- _Given information_:
=======
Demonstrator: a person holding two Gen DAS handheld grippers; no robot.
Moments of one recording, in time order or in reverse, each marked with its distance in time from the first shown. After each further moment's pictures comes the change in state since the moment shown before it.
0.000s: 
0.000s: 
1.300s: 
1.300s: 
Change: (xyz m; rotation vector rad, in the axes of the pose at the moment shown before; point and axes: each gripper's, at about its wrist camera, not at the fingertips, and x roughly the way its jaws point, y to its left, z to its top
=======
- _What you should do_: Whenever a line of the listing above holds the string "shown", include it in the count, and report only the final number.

- _Exercise solution_: 2